Assignment -> Given the entries below, would you transcribe exactly the lines starting at the one with "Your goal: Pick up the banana" and ending at the one with "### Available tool", both kept, pictures omitted, nothing extra?

Input material ->

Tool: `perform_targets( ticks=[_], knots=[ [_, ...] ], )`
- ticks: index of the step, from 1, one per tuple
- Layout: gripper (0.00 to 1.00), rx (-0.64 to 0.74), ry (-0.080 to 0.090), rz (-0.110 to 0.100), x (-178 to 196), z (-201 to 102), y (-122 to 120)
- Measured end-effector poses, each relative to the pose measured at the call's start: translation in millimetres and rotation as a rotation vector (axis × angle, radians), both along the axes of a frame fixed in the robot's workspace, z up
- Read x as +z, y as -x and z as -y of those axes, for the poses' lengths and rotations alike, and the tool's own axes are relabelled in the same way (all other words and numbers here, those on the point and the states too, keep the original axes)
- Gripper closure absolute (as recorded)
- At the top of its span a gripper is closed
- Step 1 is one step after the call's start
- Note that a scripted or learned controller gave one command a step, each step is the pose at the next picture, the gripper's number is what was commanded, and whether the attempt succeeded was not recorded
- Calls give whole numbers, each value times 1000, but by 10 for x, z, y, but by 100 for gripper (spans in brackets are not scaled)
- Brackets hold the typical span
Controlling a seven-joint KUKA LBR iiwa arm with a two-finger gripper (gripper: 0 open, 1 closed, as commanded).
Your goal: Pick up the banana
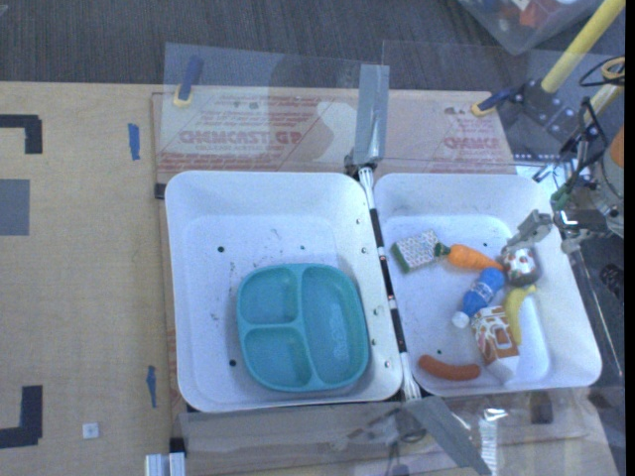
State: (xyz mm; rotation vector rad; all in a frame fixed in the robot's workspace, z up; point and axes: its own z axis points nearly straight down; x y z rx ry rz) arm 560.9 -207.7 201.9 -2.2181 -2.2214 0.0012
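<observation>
A teal three-compartment plastic tray is seen in the left white bin. In the right white bin, a yellow banana is found beside a blue bottle, with the metal gripper placed just above it, at the frame's right.

Your surroundings, itemised. Desk: pale wood-toned top, marked with black tape corners and short blue tape strips. Floor: dark grey, ribbed texture, running along the far edge. Clear plastic sheets with red lettering, laid behind the bins. Upper right: a plastic storage box, contents blurred, and a yellow pole, possibly a stand. Light even, no strong shadows.
</observation>
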Motion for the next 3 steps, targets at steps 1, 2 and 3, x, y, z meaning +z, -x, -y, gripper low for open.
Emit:
perform_targets(
  ticks=[1, 2, 3],
  knots=[
    [0, 178, 2, 5, -1124, -518, -381],
    [100, 175, 4, 8, -1023, -502, -385],
    [100, 288, 2, 5, -97, -1119, -654]
  ],
)
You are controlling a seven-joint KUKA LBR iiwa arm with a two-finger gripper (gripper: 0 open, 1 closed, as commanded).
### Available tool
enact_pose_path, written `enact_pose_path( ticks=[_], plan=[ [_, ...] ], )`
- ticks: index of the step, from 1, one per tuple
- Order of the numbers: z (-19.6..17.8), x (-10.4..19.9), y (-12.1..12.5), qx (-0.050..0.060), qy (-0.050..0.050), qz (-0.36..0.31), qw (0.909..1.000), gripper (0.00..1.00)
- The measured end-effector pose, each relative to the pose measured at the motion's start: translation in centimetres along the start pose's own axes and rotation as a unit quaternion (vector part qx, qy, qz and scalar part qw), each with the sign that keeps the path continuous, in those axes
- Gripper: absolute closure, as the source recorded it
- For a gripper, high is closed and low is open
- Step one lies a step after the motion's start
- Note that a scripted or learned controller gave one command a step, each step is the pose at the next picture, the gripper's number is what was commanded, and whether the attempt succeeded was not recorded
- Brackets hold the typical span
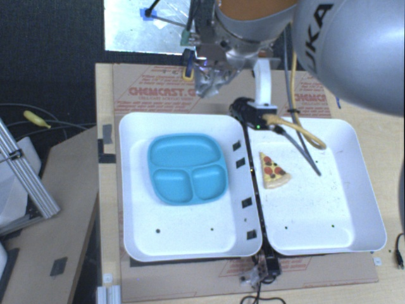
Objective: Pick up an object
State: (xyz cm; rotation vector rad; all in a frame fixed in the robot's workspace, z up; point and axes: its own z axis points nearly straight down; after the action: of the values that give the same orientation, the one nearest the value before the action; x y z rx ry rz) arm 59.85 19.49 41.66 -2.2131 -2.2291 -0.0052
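Pizza slice (274, 170) lies flat in the right bin (354, 233), near the divider. Gripper (212, 84) hangs well apart above the far rim; its state cannot be told. Risk: the thin, flat toy slips the pinch.

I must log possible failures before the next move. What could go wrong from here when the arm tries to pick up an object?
1. The pizza slice lies flat and close to the divider; a descent slightly off could strike that edge.
2. The blue plate is wide and shallow, so the gripper may slip off it.
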Motion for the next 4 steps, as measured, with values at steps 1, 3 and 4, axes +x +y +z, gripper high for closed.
enact_pose_path(
  ticks=[1, 3, 4],
  plan=[
    [-4.1, 4.3, -1.5, -0.002, 0.000, 0.000, 1.0000, 1.00],
    [-0.3, 3.0, -11.2, 0.002, -0.002, 0.004, 1.0000, 1.00],
    [11.5, 4.0, -11.3, 0.005, -0.003, 0.003, 1.0000, 1.00]
  ],
)
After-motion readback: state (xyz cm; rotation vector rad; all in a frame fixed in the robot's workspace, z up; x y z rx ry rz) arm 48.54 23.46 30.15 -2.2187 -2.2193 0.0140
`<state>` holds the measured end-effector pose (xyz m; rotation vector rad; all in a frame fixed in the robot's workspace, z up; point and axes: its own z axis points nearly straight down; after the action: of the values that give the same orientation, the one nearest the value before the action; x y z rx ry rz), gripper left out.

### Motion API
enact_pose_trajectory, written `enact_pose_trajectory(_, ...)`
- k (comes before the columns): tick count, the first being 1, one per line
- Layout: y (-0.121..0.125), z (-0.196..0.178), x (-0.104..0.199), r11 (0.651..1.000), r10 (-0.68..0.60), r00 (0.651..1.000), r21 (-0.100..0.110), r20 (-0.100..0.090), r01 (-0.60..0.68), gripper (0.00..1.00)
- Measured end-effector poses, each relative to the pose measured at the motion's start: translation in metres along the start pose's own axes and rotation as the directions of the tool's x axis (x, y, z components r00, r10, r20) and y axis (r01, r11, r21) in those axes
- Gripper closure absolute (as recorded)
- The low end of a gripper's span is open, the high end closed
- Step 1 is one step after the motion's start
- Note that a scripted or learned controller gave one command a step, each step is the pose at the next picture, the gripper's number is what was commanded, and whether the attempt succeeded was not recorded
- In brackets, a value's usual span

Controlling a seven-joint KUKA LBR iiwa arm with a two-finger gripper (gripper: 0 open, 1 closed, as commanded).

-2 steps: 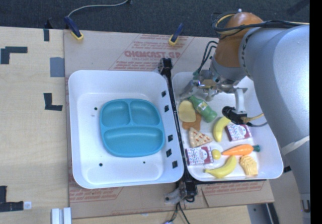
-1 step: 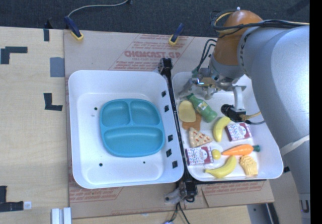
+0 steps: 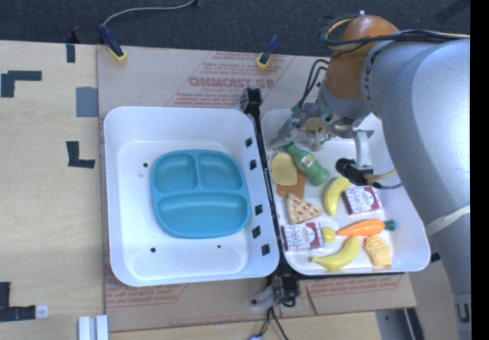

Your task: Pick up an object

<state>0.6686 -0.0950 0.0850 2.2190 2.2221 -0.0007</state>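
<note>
A light wooden surface is shown, marked with dark tape pieces. A brown cardboard sheet with red lettering is laid over it and held at the far edge by two yellow-and-blue clamps. Two shallow white bins are set side by side on the cardboard, touching: the left bin and the right bin.

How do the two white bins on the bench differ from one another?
The left bin holds one thing, a blue divided plate; the right bin holds many small toy foods, such as a carrot and a banana. The arm's pincer reaches over the right bin, not the left. Both are shallow, white and alike in size.
</note>
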Motion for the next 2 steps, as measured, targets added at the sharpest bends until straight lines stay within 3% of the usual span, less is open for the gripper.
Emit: enact_pose_trajectory(2, -0.0056, -0.0003, 0.0001, 1.000, 0.001, 1.000, -0.001, 0.001, -0.001, 0.00)
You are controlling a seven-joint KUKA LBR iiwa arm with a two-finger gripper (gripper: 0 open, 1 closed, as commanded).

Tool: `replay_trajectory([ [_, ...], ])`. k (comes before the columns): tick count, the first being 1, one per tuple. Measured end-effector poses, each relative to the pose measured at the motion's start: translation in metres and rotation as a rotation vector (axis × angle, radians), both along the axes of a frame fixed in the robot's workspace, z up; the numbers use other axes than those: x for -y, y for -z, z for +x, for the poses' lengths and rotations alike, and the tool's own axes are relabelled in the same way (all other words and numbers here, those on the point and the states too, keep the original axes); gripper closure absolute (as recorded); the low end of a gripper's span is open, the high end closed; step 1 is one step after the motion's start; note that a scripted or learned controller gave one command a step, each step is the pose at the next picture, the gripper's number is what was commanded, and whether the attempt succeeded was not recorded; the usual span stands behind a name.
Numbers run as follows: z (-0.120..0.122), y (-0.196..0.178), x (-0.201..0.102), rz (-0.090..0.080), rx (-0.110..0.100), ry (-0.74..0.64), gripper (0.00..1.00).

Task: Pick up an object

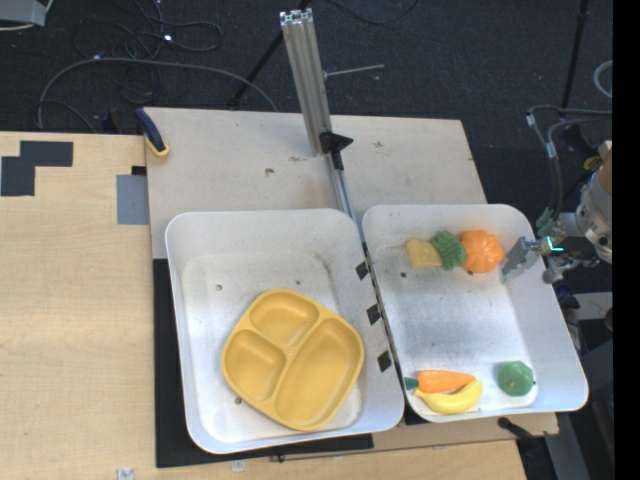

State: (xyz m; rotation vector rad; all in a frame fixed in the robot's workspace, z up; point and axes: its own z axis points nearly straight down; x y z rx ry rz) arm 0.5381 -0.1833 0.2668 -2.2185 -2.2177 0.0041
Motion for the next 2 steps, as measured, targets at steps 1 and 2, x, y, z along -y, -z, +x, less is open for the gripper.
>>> replay_trajectory([
  [1,0.000,-0.001,0.000,0.000,0.002,0.000,0.00],
  [2,-0.010,0.054,-0.003,0.001,-0.002,0.000,0.00],
])
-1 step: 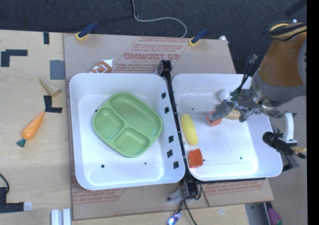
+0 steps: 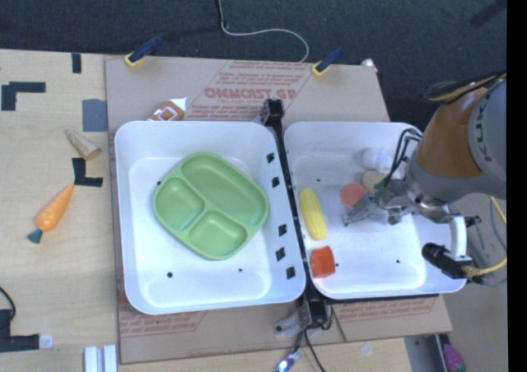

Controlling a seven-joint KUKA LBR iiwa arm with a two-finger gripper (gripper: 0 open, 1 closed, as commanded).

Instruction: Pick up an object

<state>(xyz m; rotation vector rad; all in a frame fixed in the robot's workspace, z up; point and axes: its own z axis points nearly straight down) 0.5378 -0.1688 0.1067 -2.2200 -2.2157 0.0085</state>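
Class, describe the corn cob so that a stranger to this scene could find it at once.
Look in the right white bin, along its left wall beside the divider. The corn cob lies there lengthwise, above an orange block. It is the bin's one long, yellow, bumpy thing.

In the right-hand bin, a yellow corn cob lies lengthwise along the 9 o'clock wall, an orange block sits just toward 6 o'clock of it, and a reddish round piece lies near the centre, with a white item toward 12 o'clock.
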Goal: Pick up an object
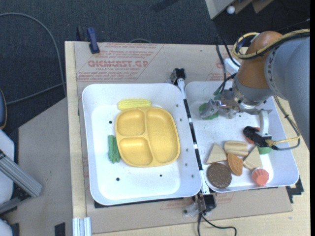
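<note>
My gripper [216,106] is low in the far left part of the right bin [290,167], with the grey arm and its orange band reaching in from the right. A small green item [208,114] lies right at the gripper's tip, touching or nearly touching it; whether it is gripped is unclear. Toward the front of the same bin lie a brown round patty [219,175], a pale triangular slice [215,154], a tan bread piece [236,147], an orange-brown piece [236,165], a pale wedge [252,159] and an orange-red piece [261,176].
The left bin [98,181] holds a yellow divided plate [146,135], with a corn cob [134,103] at its far edge and a green pod [113,149] at its left. A divider rail [191,132] separates the bins.
</note>
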You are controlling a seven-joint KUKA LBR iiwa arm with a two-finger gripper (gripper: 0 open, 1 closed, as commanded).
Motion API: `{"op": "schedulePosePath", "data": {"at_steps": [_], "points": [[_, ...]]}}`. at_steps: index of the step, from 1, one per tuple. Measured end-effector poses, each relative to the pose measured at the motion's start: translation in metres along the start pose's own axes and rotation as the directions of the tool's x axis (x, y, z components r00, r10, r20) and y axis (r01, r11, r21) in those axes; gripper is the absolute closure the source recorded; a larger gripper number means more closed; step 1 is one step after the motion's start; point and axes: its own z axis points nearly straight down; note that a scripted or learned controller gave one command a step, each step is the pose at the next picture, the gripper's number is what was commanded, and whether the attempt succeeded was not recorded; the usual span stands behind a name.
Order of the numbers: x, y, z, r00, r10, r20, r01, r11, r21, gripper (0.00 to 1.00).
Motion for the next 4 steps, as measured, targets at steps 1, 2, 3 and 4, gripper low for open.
{"op": "schedulePosePath", "data": {"at_steps": [1, 2, 3, 4], "points": [[0.0069, 0.0439, -0.0088, 1.0, 0.0, 0.001, 0.0, 1.0, -0.001, 0.0], [0.0111, 0.0433, -0.0001, 1.0, 0.001, 0.001, -0.001, 1.0, 0.002, 0.0], [0.0125, 0.0435, -0.0003, 1.0, 0.0, 0.001, 0.0, 1.0, 0.002, 0.0], [0.0129, 0.0435, -0.0003, 1.0, 0.0, 0.001, 0.0, 1.0, 0.002, 0.0]]}}
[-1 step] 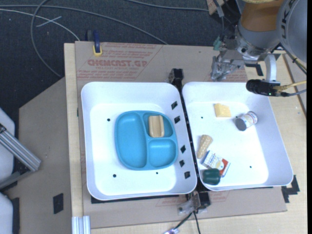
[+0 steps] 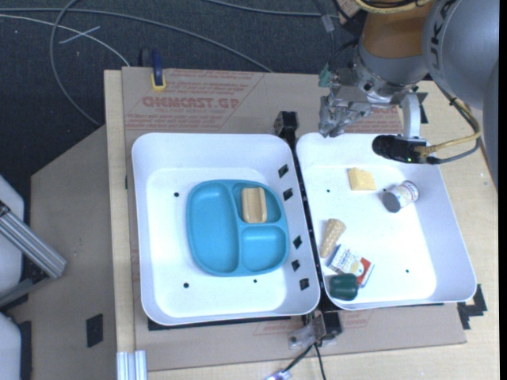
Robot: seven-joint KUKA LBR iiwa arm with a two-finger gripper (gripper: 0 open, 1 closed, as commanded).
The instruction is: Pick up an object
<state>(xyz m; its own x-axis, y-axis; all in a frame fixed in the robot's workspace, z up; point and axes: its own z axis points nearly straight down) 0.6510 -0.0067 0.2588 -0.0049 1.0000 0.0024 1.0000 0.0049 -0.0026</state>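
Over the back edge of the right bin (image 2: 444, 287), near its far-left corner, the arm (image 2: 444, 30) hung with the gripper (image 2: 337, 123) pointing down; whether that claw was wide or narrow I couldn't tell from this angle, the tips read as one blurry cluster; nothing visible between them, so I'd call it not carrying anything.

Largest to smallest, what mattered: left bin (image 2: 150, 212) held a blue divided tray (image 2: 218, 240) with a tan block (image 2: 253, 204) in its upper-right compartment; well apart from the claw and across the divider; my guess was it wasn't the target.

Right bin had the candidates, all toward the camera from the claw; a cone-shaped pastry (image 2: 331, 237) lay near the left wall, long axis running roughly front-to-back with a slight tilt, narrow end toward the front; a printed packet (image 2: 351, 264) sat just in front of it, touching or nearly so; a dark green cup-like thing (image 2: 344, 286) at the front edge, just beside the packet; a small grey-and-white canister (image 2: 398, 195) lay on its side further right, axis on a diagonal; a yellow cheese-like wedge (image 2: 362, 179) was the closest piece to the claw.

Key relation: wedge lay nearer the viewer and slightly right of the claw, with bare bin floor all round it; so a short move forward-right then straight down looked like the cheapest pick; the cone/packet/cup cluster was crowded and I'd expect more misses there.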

Final answer ->
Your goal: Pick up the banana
State: (xyz mm; rotation vector rad; all in a frame fixed in the robot's workspace, z up; point and axes: its own z axis points nearly straight down; x y z rx ry rz) arm 560.9 -207.7 201.9 -2.2181 -2.2214 0.0012
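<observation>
A teal three-compartment plastic tray is seen in the left white bin. In the right white bin, a yellow banana is found beside a blue bottle, with the metal gripper placed just above it, at the frame's right.

Your surroundings, itemised. Desk: pale wood-toned top, marked with black tape corners and short blue tape strips. Floor: dark grey, ribbed texture, running along the far edge. Clear plastic sheets with red lettering, laid behind the bins. Upper right: a plastic storage box, contents blurred, and a yellow pole, possibly a stand. Light even, no strong shadows.
</observation>
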Motion for the next 3 steps, targets at steps 1, 2 and 3, x, y, z meaning +z, -x, -y, gripper low for open.
Emit:
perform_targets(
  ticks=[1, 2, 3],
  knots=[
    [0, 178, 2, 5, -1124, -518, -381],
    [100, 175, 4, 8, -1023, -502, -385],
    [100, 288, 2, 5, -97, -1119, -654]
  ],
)
You are controlling a seven-joint KUKA LBR iiwa arm with a two-finger gripper (gripper: 0 open, 1 closed, as commanded).
### Available tool

Work on this exercise is now finished.